The MC02 runs a custom version of Android called Apostrophy, and you can run Android apps on it, though with some guardrails attached in keeping with the protective theme of this phone. One of its apps (which appears on its home screen in the image above) is called GMS Wizard; this provides a walk through on how to install the Play Store. According to PCMag:
Apostrophy protects user data from monetization. It says data generated by standard Android apps only exchange data with the app developers and not interlocutors such as Google. No app information is made available to third parties, and one developer's app can't track your use of other companies' apps—a rough equivalent of Apple's App Tracking Transparency in iOS.
Although the MC02 has some decent, midrange level smartphone specs - like 6GB of RAM and a 5,500 mAh battery - most of its specs are below flagship smartphones. That doesn’t seem shocking, as data and privacy protection is the big feature of the phone.

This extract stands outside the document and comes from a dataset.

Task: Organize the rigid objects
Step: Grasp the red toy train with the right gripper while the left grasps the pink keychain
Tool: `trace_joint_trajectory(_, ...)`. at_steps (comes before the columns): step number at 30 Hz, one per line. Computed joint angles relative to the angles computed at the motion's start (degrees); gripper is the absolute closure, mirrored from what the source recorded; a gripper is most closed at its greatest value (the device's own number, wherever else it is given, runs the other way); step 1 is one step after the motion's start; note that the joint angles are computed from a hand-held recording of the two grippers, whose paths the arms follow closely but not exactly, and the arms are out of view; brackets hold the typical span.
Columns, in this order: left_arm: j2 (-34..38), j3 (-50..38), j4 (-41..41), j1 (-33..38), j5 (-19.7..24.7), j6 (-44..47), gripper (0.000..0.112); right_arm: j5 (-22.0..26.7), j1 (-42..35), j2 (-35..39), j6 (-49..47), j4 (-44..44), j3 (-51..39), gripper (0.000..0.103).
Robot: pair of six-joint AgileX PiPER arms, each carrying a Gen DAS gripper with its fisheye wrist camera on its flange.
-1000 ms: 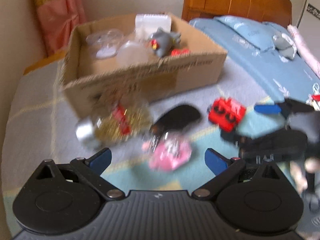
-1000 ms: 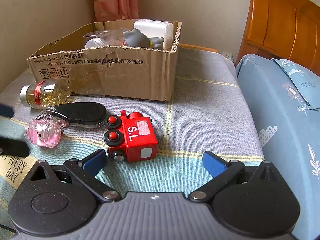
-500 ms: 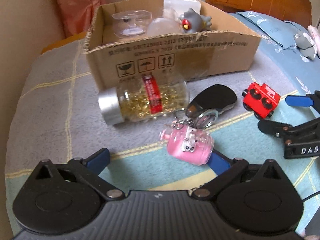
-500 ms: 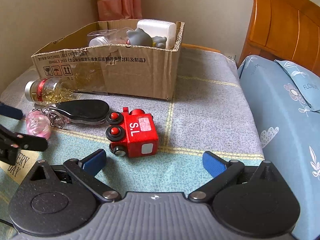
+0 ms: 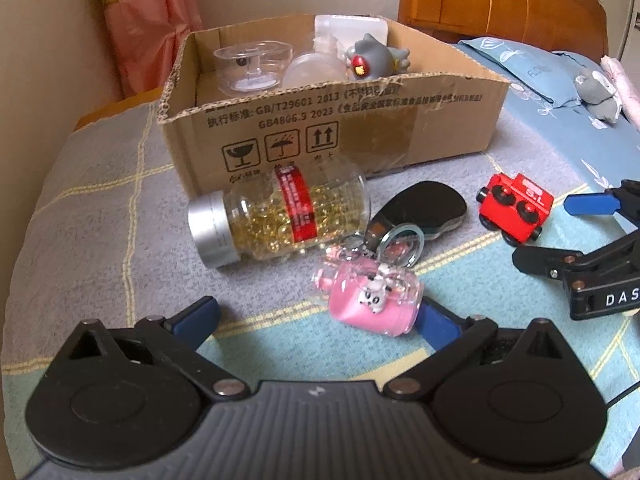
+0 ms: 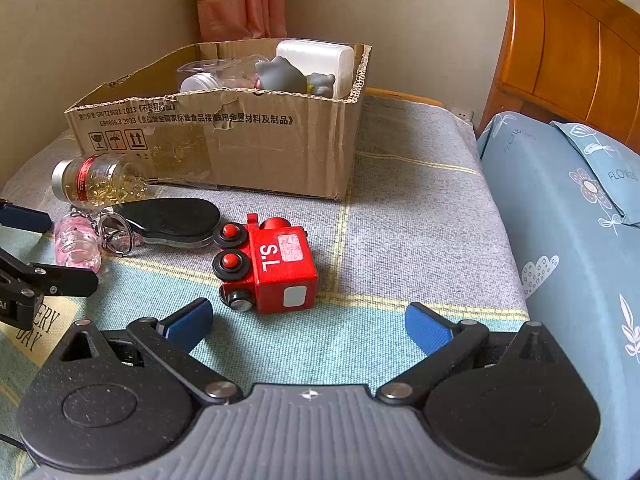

That lovely Google AI rumor
This is not an earth shaking Google AI rumor, but I was very happy to see it reported on by 9to5Google anyway. The rumor - based on their findings when they decompiled code for an upcoming Android version of Bard (Google’s first ChatGPT competitor) - is that the app may be losing the crazy, goofy “Assistant with Bard” name. If the name stays as it appears in that decompiled code, it will just be called Bard. Much better. Short, sharp, goofiness removed.
Here’s an image of the old vs new via that 9to5Google post:
This week I also noticed what seems like good news, or at least a good omen, on when we might see Google’s most powerful AI model - Gemini, in its Gemini Nano size for on-device tasks - come to the Pixel 8 Pro. The other night an update for Android AICore was available on the 8 Pro. Android AICore enables apps to “leverage Google's state-of-the-art natural language AI model Gemini Nano”.
One more smartphone related note on a still very cold night in Texas, I’m going to post an update very soon on my personal clash of the smartphone titans. The short story: the battle continues, and may even have a new combatant entering the ring.